7 bulan tidak bertemu, istri ungkap pesan mengharukan dari korban main hakim sendiri di Morowali
Suasana duka menyelimuti kediaman keluarga Wawan Sudirman, korban main hakim sendiri di Morowali, saat jenazahnya tiba di Desa Kumpang, Kecamatan Sinjai Tengah, Kabupaten Sinjai, Sulawesi Selatan, Senin (27/7/2026) pagi.
Tangis keluarga dan warga pecah menyambut kedatangan jenazah pria kelahiran 24 Januari 1993 itu.
Wawan menjadi korban pengeroyokan oleh ratusan orang di Desa Bahomakmur, Kecamatan Bahodopi, Kabupaten Morowali, Sulawesi Tengah, setelah dituduh mencuri motor pada Jumat (24/7/2026).
Korban sempat menjalani perawatan di RSUD Bungku. Namun, nyawanya tidak tertolong akibat luka berat yang dialaminya.
Di balik peristiwa tragis tersebut, keluarga mengungkap pesan terakhir Wawan kepada sang istri, Nurhaliza.

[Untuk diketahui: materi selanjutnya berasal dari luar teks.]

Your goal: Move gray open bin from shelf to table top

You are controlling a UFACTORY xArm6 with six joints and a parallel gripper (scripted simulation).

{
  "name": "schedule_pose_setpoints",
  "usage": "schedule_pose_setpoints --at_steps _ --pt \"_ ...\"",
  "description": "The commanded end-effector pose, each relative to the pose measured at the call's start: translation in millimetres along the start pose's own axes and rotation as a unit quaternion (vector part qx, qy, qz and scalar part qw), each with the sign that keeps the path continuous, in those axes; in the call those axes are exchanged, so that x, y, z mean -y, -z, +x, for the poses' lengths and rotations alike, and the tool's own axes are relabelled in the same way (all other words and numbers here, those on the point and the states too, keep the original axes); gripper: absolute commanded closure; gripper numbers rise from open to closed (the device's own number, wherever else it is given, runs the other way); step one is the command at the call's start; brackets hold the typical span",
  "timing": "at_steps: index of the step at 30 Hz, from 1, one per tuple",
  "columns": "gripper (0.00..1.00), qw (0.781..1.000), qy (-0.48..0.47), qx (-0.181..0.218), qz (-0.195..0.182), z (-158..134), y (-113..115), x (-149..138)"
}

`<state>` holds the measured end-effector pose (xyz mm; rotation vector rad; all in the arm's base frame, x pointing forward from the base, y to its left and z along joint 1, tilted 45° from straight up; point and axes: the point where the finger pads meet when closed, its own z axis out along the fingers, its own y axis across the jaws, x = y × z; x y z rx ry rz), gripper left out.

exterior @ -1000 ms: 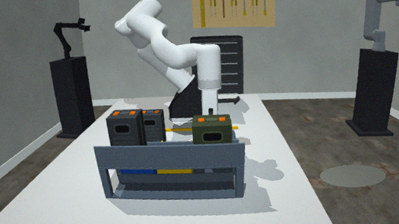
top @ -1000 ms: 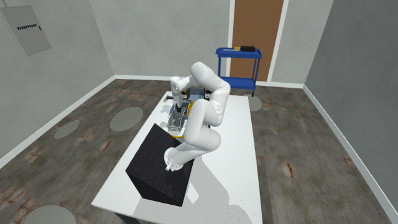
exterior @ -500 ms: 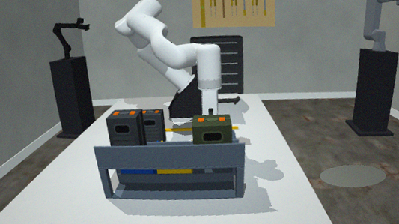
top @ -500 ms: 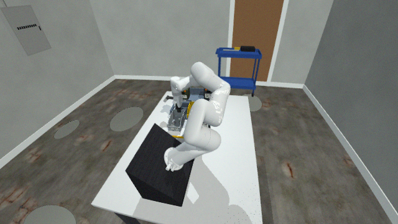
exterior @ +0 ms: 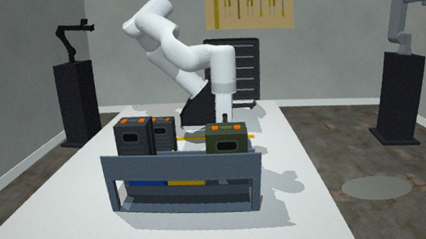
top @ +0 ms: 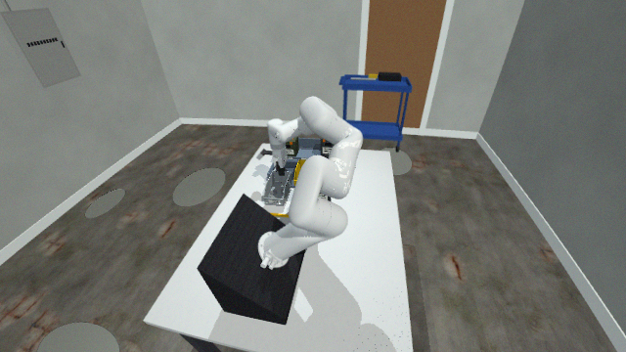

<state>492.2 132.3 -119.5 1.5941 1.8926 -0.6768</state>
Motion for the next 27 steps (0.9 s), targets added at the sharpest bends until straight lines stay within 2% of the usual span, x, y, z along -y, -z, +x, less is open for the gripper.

Melalui percakapan WhatsApp, Wawan mengaku rindu dan ingin segera pulang setelah hampir 7 bulan tidak bertemu.
Tina, salah seorang anggota keluarga korban, mengatakan kepergian Wawan membuat istrinya masih mengalami syok.
"Kondisi (istri) saat ini masih syok atas kejadian yang terjadi secara tiba-tiba," ungkap Tina, Selasa (28/7/2026).
Menurut Tina, meski tinggal berjauhan karena pekerjaan, Wawan dan istrinya rutin berkomunikasi.
Wawan dan Nurhaliza diketahui telah menjalani kehidupan rumah tangga selama 6 tahun. Hingga Wawan meninggal dunia, pasangan tersebut belum dikaruniai anak.